■ How to complete this task
The records below are to be reproduced word for word.

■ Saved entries

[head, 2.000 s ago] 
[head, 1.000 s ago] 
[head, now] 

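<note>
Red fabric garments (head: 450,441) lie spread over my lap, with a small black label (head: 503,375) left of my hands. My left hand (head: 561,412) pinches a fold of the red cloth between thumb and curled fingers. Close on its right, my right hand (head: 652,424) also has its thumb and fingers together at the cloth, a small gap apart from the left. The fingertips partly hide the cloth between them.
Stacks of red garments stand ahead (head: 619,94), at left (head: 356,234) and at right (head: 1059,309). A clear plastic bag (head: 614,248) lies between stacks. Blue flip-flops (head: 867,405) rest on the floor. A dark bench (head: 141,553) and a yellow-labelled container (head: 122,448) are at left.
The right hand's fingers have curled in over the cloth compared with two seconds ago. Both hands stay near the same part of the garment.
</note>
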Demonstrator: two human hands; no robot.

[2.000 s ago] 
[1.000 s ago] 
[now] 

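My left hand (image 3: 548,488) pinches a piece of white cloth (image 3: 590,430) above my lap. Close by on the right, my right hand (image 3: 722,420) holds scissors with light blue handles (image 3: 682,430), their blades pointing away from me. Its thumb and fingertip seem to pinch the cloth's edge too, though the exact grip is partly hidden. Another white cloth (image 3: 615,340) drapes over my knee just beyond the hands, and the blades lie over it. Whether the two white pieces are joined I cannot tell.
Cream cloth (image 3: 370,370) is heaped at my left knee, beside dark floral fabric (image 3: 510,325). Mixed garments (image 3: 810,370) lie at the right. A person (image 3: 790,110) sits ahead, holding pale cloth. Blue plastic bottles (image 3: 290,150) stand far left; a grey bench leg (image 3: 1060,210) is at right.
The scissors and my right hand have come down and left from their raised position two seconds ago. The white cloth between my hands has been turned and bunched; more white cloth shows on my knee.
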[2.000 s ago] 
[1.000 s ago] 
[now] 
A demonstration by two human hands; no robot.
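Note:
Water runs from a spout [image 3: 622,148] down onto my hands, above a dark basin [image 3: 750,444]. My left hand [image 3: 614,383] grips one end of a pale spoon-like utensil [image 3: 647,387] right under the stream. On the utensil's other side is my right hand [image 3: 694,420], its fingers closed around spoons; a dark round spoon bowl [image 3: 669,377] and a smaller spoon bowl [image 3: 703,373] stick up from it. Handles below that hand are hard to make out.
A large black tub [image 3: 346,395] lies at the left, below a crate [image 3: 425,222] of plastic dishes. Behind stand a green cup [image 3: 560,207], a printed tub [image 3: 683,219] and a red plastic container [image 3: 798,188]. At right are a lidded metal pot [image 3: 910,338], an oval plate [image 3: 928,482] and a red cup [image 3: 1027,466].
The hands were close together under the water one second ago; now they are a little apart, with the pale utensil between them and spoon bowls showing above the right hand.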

■ Answer for this exercise
[head, 2.000 s ago] 
[head, 1.000 s ago] 
[head, now] 

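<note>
Red fabric garments (head: 450,441) lie spread over my lap, with a small black label (head: 503,375) left of my hands. My left hand (head: 561,412) pinches a fold of the red cloth between thumb and curled fingers. Close on its right, my right hand (head: 652,424) also has its thumb and fingers together at the cloth, a small gap apart from the left. The fingertips partly hide the cloth between them.
Stacks of red garments stand ahead (head: 619,94), at left (head: 356,234) and at right (head: 1059,309). A clear plastic bag (head: 614,248) lies between stacks. Blue flip-flops (head: 867,405) rest on the floor. A dark bench (head: 141,553) and a yellow-labelled container (head: 122,448) are at left.
The right hand's fingers have curled in over the cloth compared with two seconds ago. Both hands stay near the same part of the garment.
</note>
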Demonstrator: two human hands; no robot.

[2.000 s ago] 
[1.000 s ago] 
[now] 

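My left hand (image 3: 548,488) pinches a piece of white cloth (image 3: 590,430) above my lap. Close by on the right, my right hand (image 3: 722,420) holds scissors with light blue handles (image 3: 682,430), their blades pointing away from me. Its thumb and fingertip seem to pinch the cloth's edge too, though the exact grip is partly hidden. Another white cloth (image 3: 615,340) drapes over my knee just beyond the hands, and the blades lie over it. Whether the two white pieces are joined I cannot tell.
Cream cloth (image 3: 370,370) is heaped at my left knee, beside dark floral fabric (image 3: 510,325). Mixed garments (image 3: 810,370) lie at the right. A person (image 3: 790,110) sits ahead, holding pale cloth. Blue plastic bottles (image 3: 290,150) stand far left; a grey bench leg (image 3: 1060,210) is at right.
The scissors and my right hand have come down and left from their raised position two seconds ago. The white cloth between my hands has been turned and bunched; more white cloth shows on my knee.
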[2.000 s ago] 
[1.000 s ago] 
[now] 
A demonstration by two human hands; no robot.
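Note:
Water runs from a spout [image 3: 622,148] down onto my hands, above a dark basin [image 3: 750,444]. My left hand [image 3: 614,383] grips one end of a pale spoon-like utensil [image 3: 647,387] right under the stream. On the utensil's other side is my right hand [image 3: 694,420], its fingers closed around spoons; a dark round spoon bowl [image 3: 669,377] and a smaller spoon bowl [image 3: 703,373] stick up from it. Handles below that hand are hard to make out.
A large black tub [image 3: 346,395] lies at the left, below a crate [image 3: 425,222] of plastic dishes. Behind stand a green cup [image 3: 560,207], a printed tub [image 3: 683,219] and a red plastic container [image 3: 798,188]. At right are a lidded metal pot [image 3: 910,338], an oval plate [image 3: 928,482] and a red cup [image 3: 1027,466].
The hands were close together under the water one second ago; now they are a little apart, with the pale utensil between them and spoon bowls showing above the right hand.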

No further output is given for this exercise.